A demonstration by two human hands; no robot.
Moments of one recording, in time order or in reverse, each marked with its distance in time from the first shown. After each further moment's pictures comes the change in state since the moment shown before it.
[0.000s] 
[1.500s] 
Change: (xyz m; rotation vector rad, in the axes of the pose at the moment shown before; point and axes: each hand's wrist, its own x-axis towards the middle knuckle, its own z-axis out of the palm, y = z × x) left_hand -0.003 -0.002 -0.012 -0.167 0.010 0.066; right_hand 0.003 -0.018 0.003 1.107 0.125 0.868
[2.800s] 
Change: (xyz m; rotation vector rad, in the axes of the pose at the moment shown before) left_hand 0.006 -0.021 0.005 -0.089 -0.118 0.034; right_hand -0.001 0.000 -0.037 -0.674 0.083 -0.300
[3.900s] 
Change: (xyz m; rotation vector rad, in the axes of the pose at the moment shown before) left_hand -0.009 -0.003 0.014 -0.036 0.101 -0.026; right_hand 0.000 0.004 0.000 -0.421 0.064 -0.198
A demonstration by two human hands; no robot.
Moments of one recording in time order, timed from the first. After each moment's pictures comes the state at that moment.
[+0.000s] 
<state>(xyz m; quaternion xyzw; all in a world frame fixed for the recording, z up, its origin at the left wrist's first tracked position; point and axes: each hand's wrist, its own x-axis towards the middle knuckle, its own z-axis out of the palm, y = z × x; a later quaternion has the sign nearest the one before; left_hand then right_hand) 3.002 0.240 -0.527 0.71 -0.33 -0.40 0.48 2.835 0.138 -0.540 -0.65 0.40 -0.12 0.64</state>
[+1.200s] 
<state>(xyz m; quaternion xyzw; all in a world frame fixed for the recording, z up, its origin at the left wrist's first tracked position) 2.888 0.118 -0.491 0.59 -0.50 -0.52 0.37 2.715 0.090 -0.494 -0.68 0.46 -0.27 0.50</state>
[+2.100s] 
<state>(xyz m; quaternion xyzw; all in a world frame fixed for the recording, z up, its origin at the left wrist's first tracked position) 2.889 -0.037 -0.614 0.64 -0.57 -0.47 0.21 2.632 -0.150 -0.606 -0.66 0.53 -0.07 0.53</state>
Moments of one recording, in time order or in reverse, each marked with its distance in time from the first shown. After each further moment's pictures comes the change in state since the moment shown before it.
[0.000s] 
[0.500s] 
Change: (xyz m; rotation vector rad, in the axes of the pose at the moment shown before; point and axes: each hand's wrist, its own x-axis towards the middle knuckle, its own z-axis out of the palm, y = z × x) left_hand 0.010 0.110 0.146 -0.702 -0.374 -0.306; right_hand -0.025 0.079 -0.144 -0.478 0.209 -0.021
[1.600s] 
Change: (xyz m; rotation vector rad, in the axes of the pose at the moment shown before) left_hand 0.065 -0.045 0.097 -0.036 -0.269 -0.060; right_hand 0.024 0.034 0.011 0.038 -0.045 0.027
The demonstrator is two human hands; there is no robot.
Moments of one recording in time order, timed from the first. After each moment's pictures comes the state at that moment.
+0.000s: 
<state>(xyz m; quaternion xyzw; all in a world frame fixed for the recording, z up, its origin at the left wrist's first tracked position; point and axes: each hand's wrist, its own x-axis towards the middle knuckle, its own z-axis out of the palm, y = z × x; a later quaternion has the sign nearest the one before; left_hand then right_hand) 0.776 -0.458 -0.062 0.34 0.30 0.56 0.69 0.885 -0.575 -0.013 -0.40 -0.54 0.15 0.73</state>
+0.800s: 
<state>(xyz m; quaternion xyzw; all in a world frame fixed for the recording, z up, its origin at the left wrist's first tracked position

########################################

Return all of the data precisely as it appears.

The completed task ::
A demonstration by two human hands; no robot.
Moments of one recording, in time order or in reverse, each marked with its distance in time from the first shown. After each further moment's pictures comes the change in state since the moment shown before it.
[0.000s] 
[1.500s] 
Change: (xyz m; rotation vector rad, in the axes of the pose at the moment shown before; point and axes: each hand's wrist, its own x-axis towards the middle knuckle, its own z-axis out of the palm, y = z × x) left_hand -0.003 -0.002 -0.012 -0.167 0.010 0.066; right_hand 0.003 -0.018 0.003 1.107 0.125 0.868
[2.800s] 
Change: (xyz m; rotation vector rad, in the axes of the pose at the moment shown before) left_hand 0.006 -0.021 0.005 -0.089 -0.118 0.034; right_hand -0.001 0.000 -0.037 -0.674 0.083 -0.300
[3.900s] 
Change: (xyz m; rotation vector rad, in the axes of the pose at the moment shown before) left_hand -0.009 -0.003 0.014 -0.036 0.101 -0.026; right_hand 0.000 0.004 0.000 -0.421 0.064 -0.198
A demonstration by two human hands; no robot.
Moments of one recording in time order, timed from the first. After each moment's pictures comes the state at that moment.
[+0.000s] 
<state>(xyz m; quaternion xyzw; all in a world frame fixed for the recording, z up, its origin at the left wrist's first tracked position; point and axes: each hand's wrist, its own x-axis towards the middle knuckle, its own z-axis out of the palm, y = z × x; a later quaternion has the sign nearest the one before; left_hand then right_hand) 3.002 0.240 -0.527 0.71 -0.33 -0.40 0.48 2.835 0.138 -0.540 -0.65 0.40 -0.12 0.64</state>
[+1.200s] 
<state>(xyz m; quaternion xyzw; all in a world frame fixed for the recording, z up, its origin at the left wrist's first tracked position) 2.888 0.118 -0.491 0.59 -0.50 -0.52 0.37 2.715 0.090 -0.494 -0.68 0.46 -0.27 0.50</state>
[+2.100s] 
<state>(xyz m; quaternion xyzw; all in a world frame fixed for the recording, z up, its origin at the left wrist's first tracked position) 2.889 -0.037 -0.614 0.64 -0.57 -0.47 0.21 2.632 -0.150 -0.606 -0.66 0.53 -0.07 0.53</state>
Moments of one recording, in time order or in reverse, each marked with its distance in time from the first shown. After each further moment's pictures comes the change in state since the moment shown before it.
[0.000s] 
[0.500s] 
Change: (xyz m; rotation vector rad, in the axes of the pose at the moment shown before; point and axes: each hand's wrist, its own x-axis towards the middle knuckle, its own z-axis out of the palm, y = z × x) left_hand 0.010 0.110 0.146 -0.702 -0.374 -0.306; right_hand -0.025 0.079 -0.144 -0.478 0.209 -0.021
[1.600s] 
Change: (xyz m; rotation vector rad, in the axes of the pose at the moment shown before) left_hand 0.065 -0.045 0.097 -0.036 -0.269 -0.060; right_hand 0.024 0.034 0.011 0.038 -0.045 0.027
The demonstrator is two human hands; there is no robot.
Moments of one recording in time order, timed from the first. After each moment's pictures comes the state at that moment.
+0.000s: 
<state>(xyz m; quaternion xyzw; all in a world frame fixed for the recording, z up, its origin at the left wrist's first tracked position; point and axes: each hand's wrist, its own x-axis towards the middle knuckle, its own z-axis out of the palm, y = z × x; a later quaternion has the sign nearest the one before; left_hand then right_hand) 0.776 -0.458 -0.062 0.34 0.30 0.56 0.69 0.885 -0.575 -0.013 -0.40 -0.54 0.15 0.73</state>
+0.800s: 
<state>(xyz m; quaternion xyzw; all in a world frame fixed for the recording, z up, its origin at the left wrist's first tracked position

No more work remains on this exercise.